Cela permettrait, d’une part, de prévenir les risques liés à une mauvaise utilisation de l’IA, comme le plagiat ou la tricherie, et, d’autre part, de préparer les jeunes à s’en servir dans leur vie personnelle et professionnelle. « C’est important de préparer les élèves, qui sont les travailleuses et les travailleurs de demain, à prendre le contrôle de cette technologie parce qu’elles et ils évolueront dans une réalité professionnelle complètement différente de celle d’aujourd’hui. Pas dans 10 ou 20 ans, mais dans 4 ou 5 ans », prédit Dave Anctil.
Dans le guide destiné aux autorités politiques, l’UNESCO résume bien la situation : « [P]our aider les [élèves] à apprendre à vivre au mieux dans un monde de plus en plus influencé par l’IA, il faut une pédagogie qui, plutôt que de se concentrer sur ce que les ordinateurs savent faire (par exemple, mémoriser et calculer), mette davantage l’accent sur les compétences humaines (la pensée critique, la communication, la collaboration ou la créativité) et sur la capacité à collaborer avec des outils d’IA omniprésents dans la vie, l’apprentissage et le travail. »
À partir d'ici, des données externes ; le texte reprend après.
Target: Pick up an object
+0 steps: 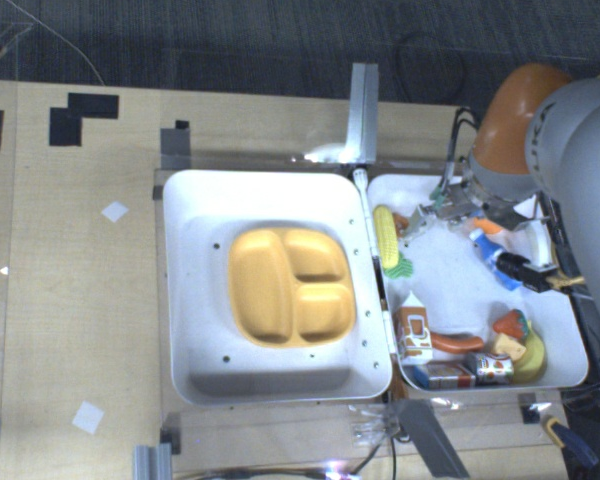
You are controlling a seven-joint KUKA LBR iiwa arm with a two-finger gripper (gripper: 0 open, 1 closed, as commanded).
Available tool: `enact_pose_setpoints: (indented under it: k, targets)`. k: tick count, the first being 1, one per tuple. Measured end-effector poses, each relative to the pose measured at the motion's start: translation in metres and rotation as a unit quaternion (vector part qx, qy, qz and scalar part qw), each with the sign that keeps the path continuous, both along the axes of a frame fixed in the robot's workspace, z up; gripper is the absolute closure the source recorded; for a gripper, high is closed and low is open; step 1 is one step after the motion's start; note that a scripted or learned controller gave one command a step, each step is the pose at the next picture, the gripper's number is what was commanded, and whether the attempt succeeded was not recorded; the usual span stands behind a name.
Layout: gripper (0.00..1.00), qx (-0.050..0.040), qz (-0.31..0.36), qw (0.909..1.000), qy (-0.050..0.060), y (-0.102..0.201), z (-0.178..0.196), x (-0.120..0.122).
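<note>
My gripper [442,205] hangs low over the back of the right bin [450,278], just right of the top end of a yellow corn cob [386,235]. A small orange piece [487,226] and a blue bottle [501,264] lie to its right, partly under the arm. Along the front of this bin lie a brown carton [412,330], a red sausage [458,345], a can [492,370], a banana [530,356] and a red fruit [510,323]. I see nothing held.
The left bin [195,268] holds a yellow divided tray [285,286]. A metal post [363,113] stands behind the wall between the bins. The grey arm with its orange band [515,118] covers the right bin's back right corner.
</note>
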State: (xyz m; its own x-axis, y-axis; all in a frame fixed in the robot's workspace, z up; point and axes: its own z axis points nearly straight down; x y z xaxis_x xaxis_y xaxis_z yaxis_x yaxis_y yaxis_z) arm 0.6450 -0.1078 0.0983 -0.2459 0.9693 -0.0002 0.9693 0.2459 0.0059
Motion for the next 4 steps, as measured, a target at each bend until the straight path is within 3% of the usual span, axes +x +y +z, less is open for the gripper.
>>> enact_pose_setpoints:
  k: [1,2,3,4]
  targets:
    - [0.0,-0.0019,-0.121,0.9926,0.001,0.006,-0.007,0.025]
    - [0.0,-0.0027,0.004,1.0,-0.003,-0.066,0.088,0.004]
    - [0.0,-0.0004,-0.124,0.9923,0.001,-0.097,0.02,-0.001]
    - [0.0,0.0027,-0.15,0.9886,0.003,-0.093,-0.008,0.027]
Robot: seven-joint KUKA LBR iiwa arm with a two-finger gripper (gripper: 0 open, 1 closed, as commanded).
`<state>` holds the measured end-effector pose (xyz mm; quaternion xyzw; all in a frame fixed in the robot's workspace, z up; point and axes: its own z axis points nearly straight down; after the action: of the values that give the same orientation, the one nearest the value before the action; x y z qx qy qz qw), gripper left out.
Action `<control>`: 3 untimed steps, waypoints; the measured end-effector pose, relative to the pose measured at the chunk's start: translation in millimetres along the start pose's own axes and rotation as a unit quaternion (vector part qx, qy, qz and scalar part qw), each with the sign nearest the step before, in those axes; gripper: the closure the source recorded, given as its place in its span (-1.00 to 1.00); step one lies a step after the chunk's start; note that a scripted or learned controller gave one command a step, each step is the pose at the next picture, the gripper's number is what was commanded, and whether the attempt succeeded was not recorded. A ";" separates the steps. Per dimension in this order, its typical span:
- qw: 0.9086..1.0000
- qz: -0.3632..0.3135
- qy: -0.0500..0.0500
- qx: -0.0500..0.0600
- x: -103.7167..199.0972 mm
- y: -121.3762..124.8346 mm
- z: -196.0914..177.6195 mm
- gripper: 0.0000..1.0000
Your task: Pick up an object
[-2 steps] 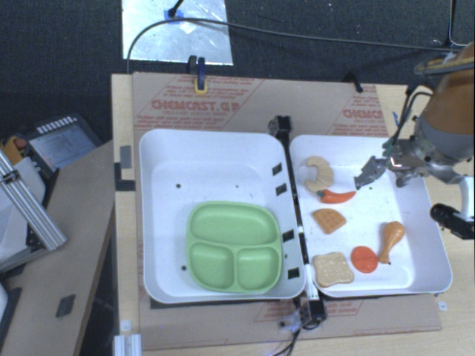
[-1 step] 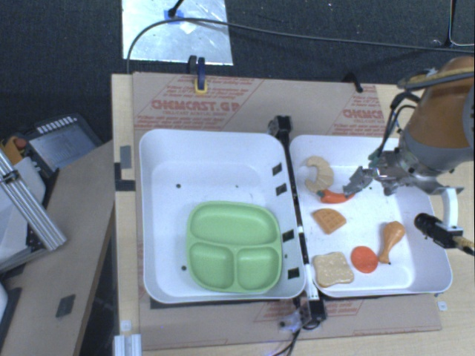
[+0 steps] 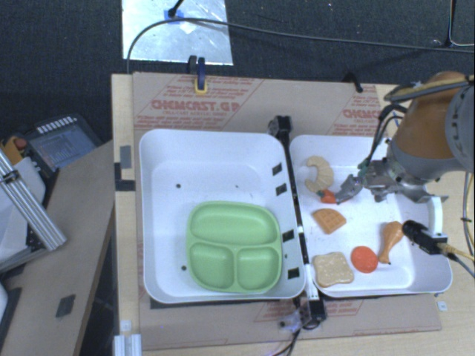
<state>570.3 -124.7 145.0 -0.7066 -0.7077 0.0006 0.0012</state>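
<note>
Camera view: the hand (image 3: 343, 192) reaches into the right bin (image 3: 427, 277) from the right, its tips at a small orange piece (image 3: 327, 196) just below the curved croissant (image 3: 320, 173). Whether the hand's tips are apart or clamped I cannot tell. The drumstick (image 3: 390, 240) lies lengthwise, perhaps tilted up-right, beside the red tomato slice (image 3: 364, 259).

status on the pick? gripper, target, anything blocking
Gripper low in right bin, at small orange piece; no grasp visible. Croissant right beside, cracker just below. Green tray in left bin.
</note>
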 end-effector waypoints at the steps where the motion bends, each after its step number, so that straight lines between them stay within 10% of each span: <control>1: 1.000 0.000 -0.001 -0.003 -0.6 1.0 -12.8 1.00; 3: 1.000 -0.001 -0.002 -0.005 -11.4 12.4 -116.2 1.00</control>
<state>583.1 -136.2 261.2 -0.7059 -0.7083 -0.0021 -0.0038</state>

L’importance de s’approprier l’IA dès maintenant
Pour pouvoir accompagner les élèves dans leur utilisation responsable et bénéfique de l’IA, le personnel enseignant doit d’abord apprendre à s’en servir. « Il est impératif que les enseignantes et les enseignants s’y intéressent, soutient Dave Anctil. Non seulement elles et ils ont l’obligation de le faire, professionnellement parlant, mais elles et ils ont énormément d’avantages à tirer de l’utilisation professionnelle de l’IA. Et elles et ils n’ont pas besoin de formations avancées ni d’apprendre la programmation. Leurs compétences pédagogiques et leur expertise dans les matières qu’elles et ils enseignent sont amplement suffisantes pour en tirer parti. »
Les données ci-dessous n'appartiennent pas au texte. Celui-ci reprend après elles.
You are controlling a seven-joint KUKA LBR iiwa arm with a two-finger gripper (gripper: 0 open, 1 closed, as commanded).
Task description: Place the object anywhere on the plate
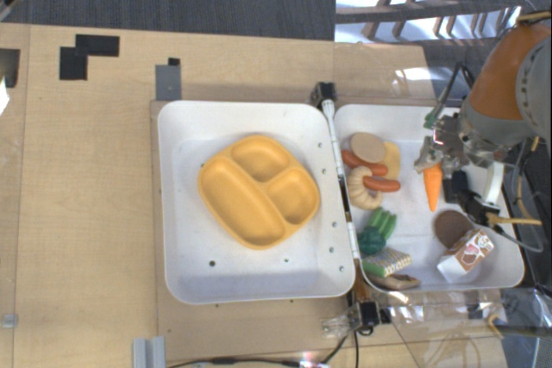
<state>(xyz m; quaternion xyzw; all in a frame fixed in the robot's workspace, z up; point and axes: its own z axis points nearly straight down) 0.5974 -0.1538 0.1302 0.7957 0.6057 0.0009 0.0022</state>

Une autre bonne raison d’embarquer dans le train tout de suite plutôt que de le regarder passer, c’est que le développement de l’IA s’effectue à un rythme effréné. Dave Anctil tient à mentionner que ChatGPT-4, le modèle le plus puissant développé à ce jour, sera disponible gratuitement pour tout le monde quelque part cet été. « C’est comme si on passait de la bicyclette au Boeing d’un coup, image-t-il. C’est énorme le saut entre les deux versions parce que le modèle est dix fois plus puissant. Cela aura des répercussions immenses sur la prochaine rentrée scolaire. »
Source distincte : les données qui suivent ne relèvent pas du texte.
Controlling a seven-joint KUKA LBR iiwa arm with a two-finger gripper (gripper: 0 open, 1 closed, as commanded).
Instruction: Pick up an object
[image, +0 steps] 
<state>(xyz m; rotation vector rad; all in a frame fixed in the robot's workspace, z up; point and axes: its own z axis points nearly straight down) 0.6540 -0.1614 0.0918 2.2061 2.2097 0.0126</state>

Bref, selon les experts interrogés, il est inutile de tenter de bannir l’IA des salles de classe ou de faire comme si elle n’existait pas. Il faut plutôt apprendre à s’en servir pour en tirer le maximum de bénéfices tout en réduisant au minimum les risques. Il importe également de commencer à la comprendre et à réfléchir dès maintenant à la façon dont on veut s’en servir pour améliorer le système d’éducation. « Il faut être capable d’anticiper l’avenir pour ne pas seulement être le sujet du développement, mais bien pour façonner le développement », conclut François Guité.